◆ What needs to be done ◆
Go through the data and count the lines holding the string "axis". Write only the number.

◆ Provided material ◆
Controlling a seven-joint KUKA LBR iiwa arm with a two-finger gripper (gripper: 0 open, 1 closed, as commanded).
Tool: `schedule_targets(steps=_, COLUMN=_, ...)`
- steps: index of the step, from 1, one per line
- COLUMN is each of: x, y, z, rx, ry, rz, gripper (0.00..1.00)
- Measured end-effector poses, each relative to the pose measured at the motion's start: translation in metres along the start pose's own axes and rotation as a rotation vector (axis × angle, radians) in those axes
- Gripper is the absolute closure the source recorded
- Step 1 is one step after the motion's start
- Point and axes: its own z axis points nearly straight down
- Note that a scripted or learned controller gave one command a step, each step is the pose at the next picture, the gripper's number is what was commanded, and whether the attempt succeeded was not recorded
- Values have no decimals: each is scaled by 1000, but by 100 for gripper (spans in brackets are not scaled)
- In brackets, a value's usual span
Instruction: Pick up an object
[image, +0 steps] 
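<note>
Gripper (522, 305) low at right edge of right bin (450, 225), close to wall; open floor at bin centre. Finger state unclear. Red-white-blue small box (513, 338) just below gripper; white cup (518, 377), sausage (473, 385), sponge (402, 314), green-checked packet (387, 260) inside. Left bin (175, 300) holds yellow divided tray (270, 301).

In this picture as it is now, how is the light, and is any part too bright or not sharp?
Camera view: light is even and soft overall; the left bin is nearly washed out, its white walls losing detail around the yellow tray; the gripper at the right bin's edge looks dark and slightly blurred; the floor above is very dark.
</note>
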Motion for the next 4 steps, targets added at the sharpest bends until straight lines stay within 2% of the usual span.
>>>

◆ Solution ◆
2